(Assignment) Reproduce each line from the first in the data through the line that contains "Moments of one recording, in" exactly; give nothing else.

Items listed in a dataset:
----------------------------------------

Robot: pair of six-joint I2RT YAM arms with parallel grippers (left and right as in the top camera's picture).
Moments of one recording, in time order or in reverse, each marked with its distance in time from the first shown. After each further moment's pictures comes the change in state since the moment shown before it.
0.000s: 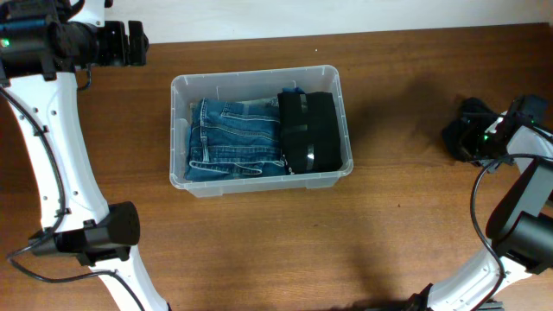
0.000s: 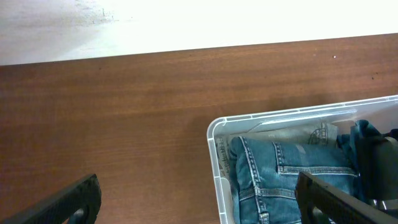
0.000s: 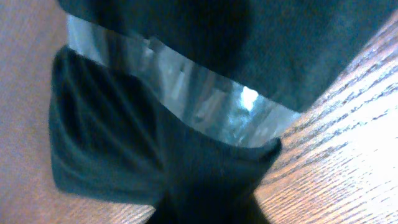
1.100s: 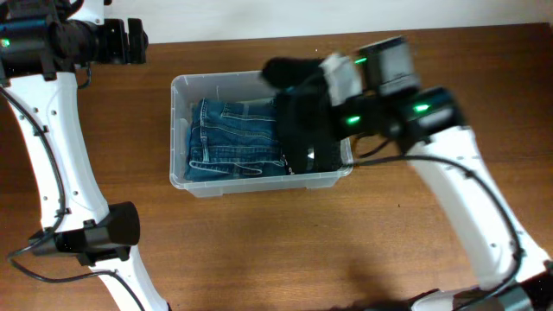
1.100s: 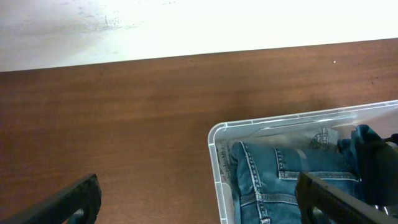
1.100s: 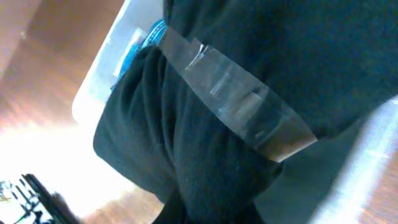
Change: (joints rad) left arm 0.000 0.000 0.000 0.020 0.000 0.000; right arm 0.939 -0.423 0.296 -0.380 -0.178 -0.223
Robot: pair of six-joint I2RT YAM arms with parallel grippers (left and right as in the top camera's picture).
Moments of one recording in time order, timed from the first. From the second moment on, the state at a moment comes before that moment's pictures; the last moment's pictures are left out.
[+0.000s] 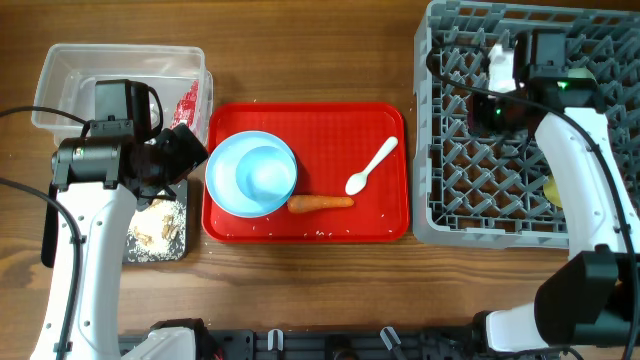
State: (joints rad) left arm 0.04 1.33 1.26 -1.16 0.01 -0.63; right arm -0.04 1.64 1.39 -0.96 -0.11 -0.06
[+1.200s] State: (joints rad) left arm 0.04 1.33 1.26 -1.17 0.01 -0.63; right arm -0.05 1.67 1.20 -1.14 -0.16 0.08
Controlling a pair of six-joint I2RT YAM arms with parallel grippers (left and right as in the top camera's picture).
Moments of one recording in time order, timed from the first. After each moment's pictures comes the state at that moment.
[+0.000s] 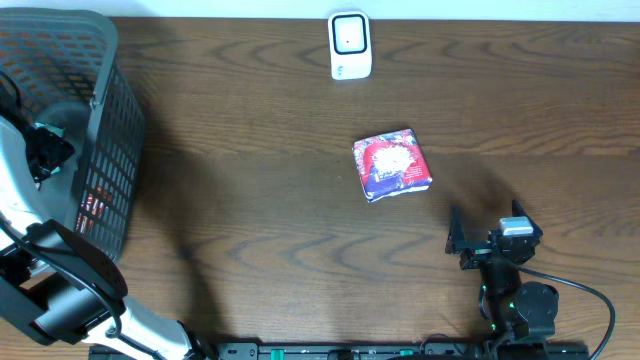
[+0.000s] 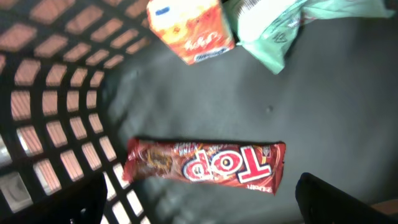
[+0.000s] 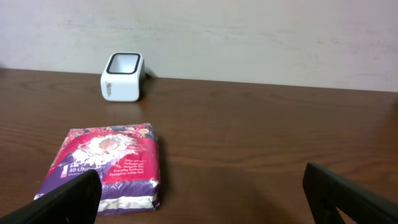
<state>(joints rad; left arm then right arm) 0.60 1.86 1.70 -1.18 -0.31 -0.35 0.06 0.01 0.01 -0.07 -0.03 -0.03</state>
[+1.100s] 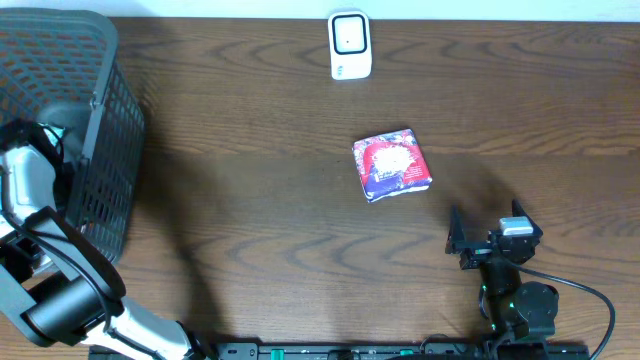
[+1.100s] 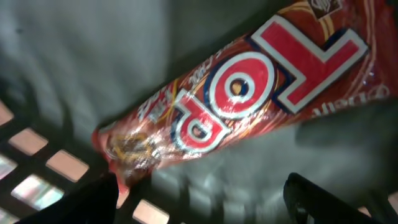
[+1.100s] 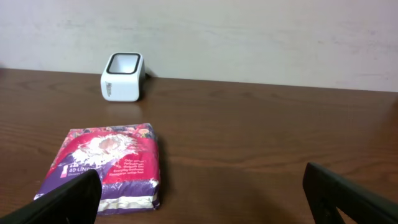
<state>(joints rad) 0.62 1.86 1.33 -1.06 -0.27 0.17 0.06 0.01 0.01 -0.07 -0.03 -0.03</state>
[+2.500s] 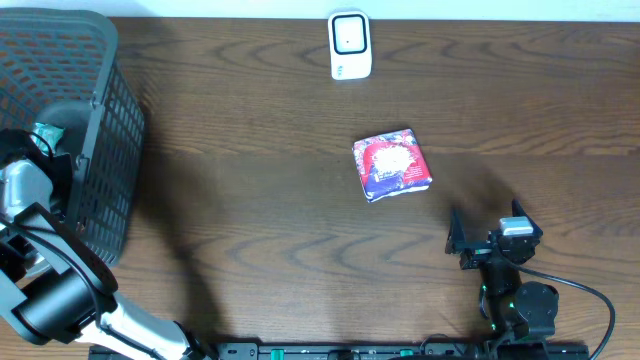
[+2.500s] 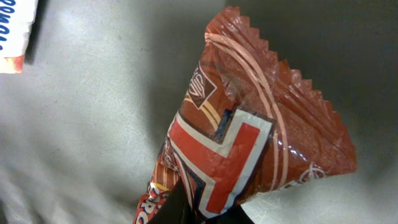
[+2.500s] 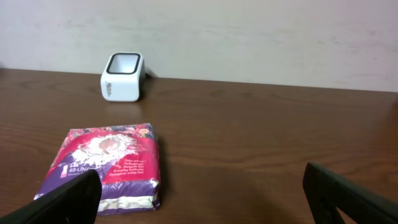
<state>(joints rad) 0.68 1.90 1.26 -0.77 -0.12 0.32 0.06 0.01 0.01 -0.07 -0.03 -0.03</state>
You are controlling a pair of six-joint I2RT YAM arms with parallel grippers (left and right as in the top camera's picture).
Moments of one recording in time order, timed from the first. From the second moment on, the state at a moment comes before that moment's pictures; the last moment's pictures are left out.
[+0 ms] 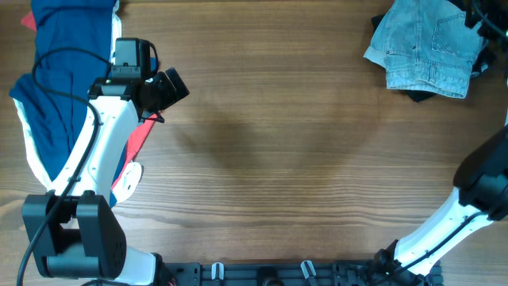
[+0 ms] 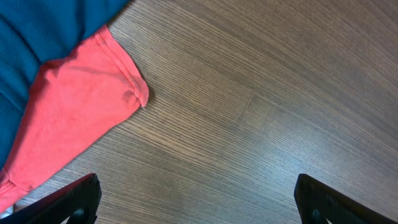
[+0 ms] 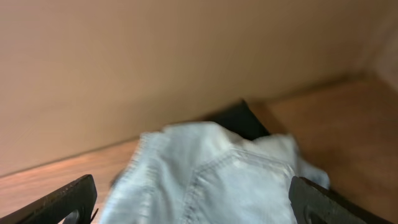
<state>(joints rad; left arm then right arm) -0.04 1.66 1.27 -0.72 0.02 -0.58 -0.52 2.12 1.85 -0.24 -0.46 0.00</state>
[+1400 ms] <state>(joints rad) -0.04 1.66 1.27 -0.72 0.02 -0.58 -0.34 1.93 1.84 -0.20 -0.05 0.06</state>
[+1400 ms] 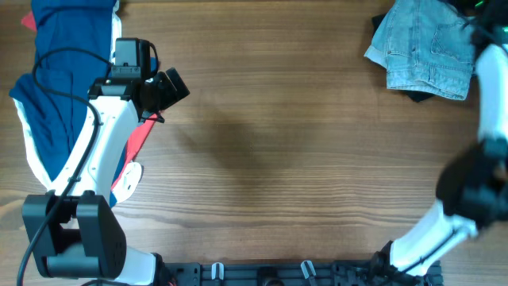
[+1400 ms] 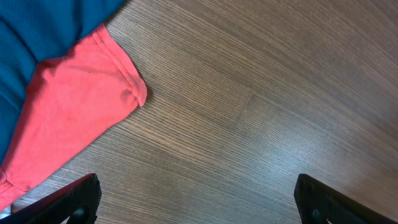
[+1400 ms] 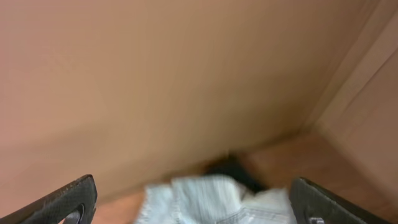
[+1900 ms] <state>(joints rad) -0.04 1.66 1.27 -0.72 0.02 -0.58 -0.34 1.63 1.86 -0.38 -0.17 0.07</state>
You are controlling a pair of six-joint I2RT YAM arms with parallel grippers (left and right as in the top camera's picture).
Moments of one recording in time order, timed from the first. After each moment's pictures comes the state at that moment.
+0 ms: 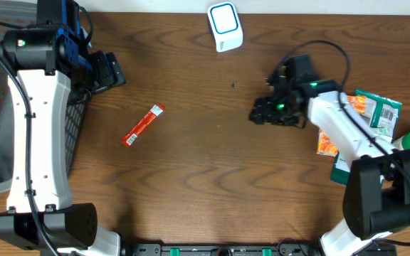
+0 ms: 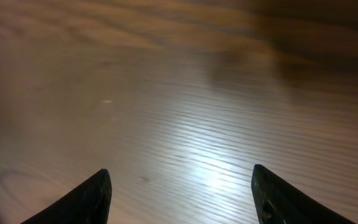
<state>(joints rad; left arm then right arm) 0.04 1.70 1.95 -1.50 0.04 -0.35 0.25 1.80 1.25 -0.73 -0.34 0.23</state>
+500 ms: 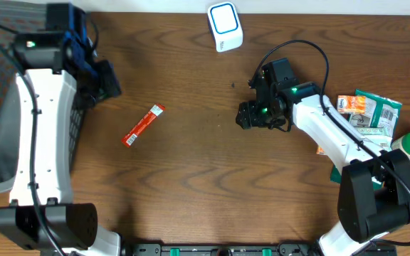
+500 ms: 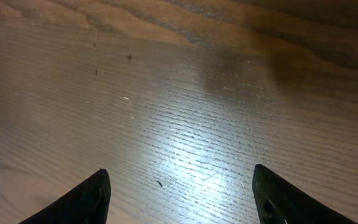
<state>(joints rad) 0.02 1.70 1.82 -1.50 0.04 -0.35 0.33 1.80 1.25 -0.71 -0.29 0.23</state>
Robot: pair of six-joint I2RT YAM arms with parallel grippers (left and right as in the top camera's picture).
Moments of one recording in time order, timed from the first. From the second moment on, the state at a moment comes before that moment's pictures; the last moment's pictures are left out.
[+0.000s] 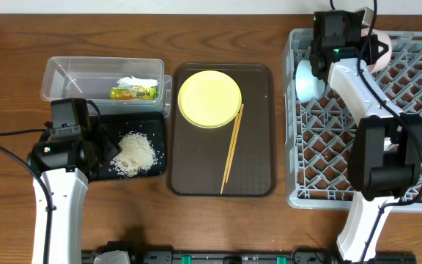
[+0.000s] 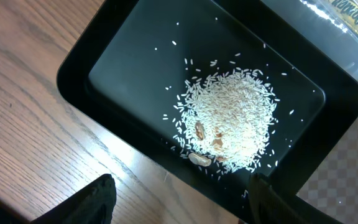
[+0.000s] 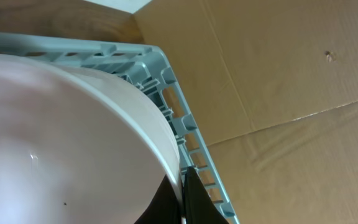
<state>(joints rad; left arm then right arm) 0.17 1.18 1.01 -1.06 -0.11 -0.54 0.11 2.12 1.65 -0.36 1.26 -0.19</state>
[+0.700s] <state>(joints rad) 0.17 1.18 1.01 -1.06 -0.11 -0.54 0.12 2.07 1.66 -0.65 1.09 -0.04</state>
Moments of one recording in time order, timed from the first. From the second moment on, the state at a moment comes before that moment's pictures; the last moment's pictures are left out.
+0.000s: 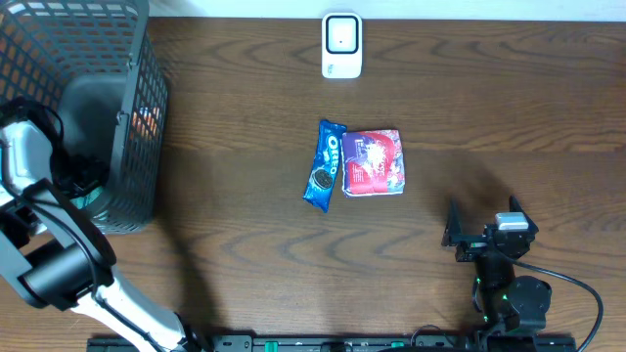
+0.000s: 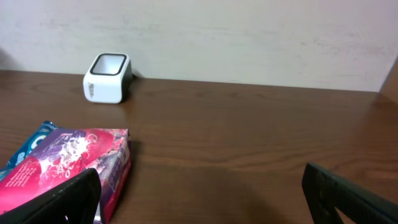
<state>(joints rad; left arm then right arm) 0.59 2.01 1.51 -1.12 -0.16 -0.25 -0.02 0.01 0.01 -0.07 -0.06 -0.04</state>
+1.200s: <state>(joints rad) 0.59 1.92 1.73 -1.17 -0.03 -0.28 -0.02 0.01 0.01 -0.07 -0.06 -0.04</state>
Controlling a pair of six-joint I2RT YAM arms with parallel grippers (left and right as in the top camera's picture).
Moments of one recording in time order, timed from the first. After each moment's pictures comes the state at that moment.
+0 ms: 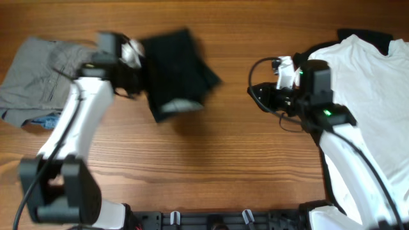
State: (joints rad) left arm -0.02 1.64 1.31 -0.67 0.51 -0.49; right arm 0.16 1.26 0.87 -0.34 -0.58 0.30
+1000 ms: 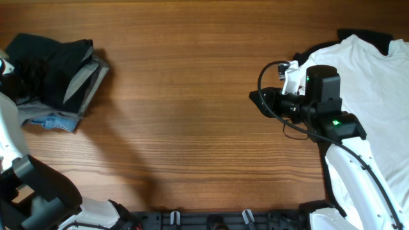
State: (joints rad) left arm 0.63 1.70 1.41 -0.67 0.37 -0.43; right arm 0.16 1.19 0.87 -0.45 -0.60 0.37
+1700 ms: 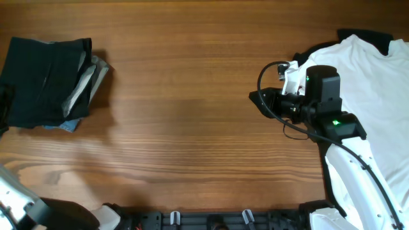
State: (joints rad) left arm 0.87 1.47 1.43 -0.91 0.49 -0.36; right arm 0.16 1.19 0.87 -0.45 -0.59 0.35
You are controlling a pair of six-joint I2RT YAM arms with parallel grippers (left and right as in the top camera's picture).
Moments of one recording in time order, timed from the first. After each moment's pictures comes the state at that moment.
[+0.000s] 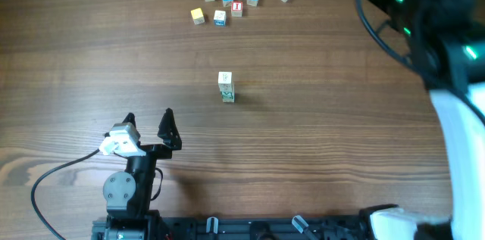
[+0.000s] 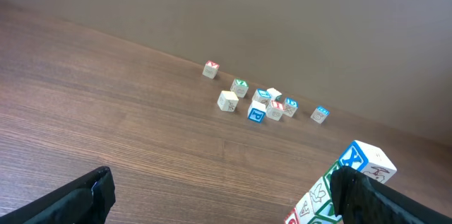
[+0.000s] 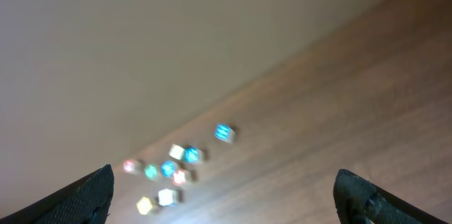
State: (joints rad) left arm -0.02 0.01 0.01 -0.07 0.03 -0.37; right arm 0.18 1.44 1.82 -0.87 0.19 0.66
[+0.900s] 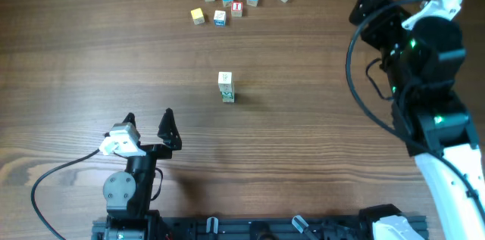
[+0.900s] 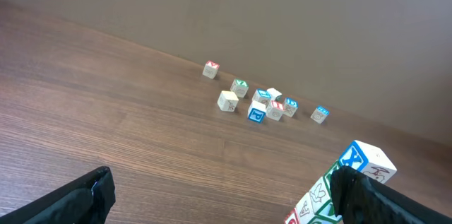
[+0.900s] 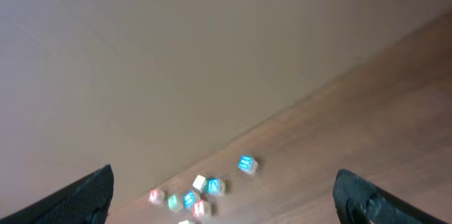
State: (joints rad) left arm -0.02 0.01 0.01 -0.07 0.03 -0.37; right arm 0.18 1.10 1.13 -0.24 0.19 0.66
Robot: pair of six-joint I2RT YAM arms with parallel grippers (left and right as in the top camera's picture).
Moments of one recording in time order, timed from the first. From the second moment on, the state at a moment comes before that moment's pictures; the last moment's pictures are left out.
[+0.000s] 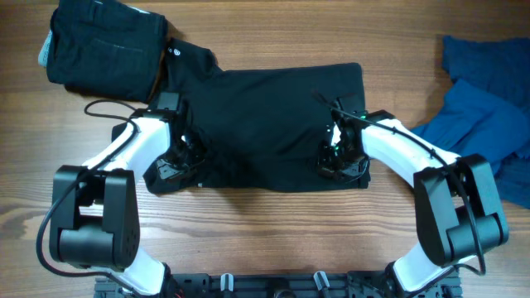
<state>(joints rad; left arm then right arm) -0.11 1.78 0.99 -0.85 0.08 -0.54 0.28 1.80 0.98 -0.74 -0.32 0.52</state>
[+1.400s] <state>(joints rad) 0.08 1.67 1.08 -1.05 0.08 -0.54 0.16 1.66 0.99 -0.98 -0.20 0.48</state>
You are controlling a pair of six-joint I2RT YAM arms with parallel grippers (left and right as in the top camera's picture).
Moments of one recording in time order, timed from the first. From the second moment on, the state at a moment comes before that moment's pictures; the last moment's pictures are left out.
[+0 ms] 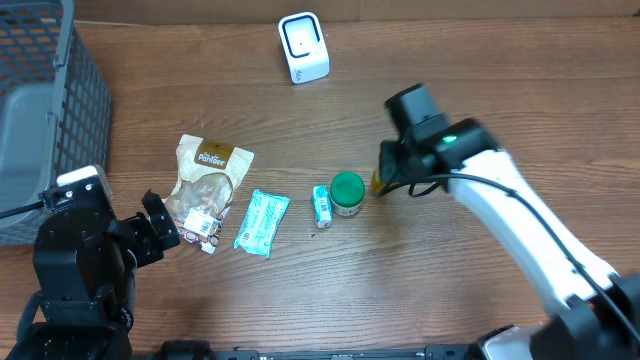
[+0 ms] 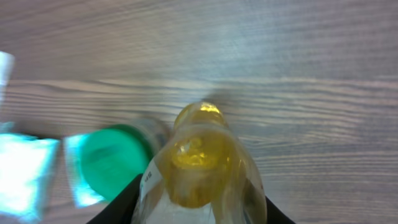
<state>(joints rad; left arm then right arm) -0.02 0.77 1.27 -1.16 -0.31 -0.26 0.42 1.57 1.37 -0.99 0.00 0.43</state>
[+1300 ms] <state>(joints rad) -0.02 0.77 1.27 -1.16 -0.31 -0.26 0.06 1.41 1.42 -1.49 -1.29 -0.33</state>
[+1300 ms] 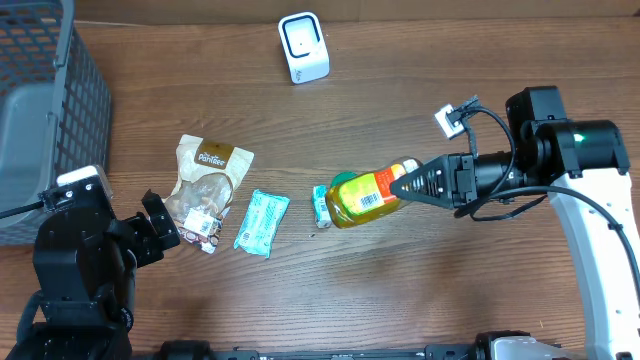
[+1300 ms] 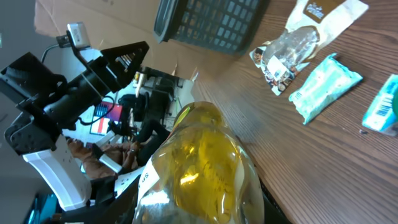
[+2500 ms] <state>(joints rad) -0.02 0.77 1.27 -1.16 -0.31 -0.26 0.06 1.41 1.42 -1.49 -1.29 -0.35</state>
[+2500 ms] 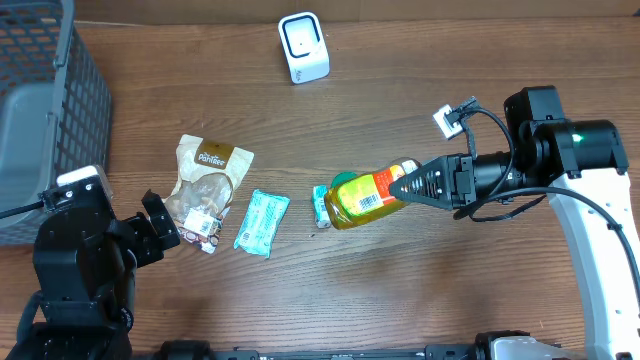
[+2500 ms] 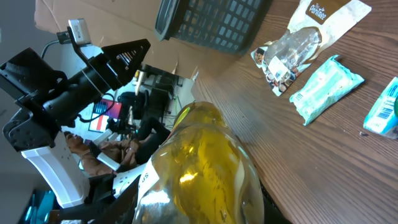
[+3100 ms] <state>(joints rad) -0.02 0.77 1.27 -1.16 -0.31 -0.26 0.06 1.41 1.42 -1.39 -1.15 -0.35</state>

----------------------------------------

(The completed task)
Robot: pair of six-joint I2RT YAM arms with parallel grippers (left and right as in the top camera's picture).
Moments of one recording, in time order or in reverse, each marked with its distance in time from the first shown. After each further moment's pictures comes the change in state since the moment shown before it.

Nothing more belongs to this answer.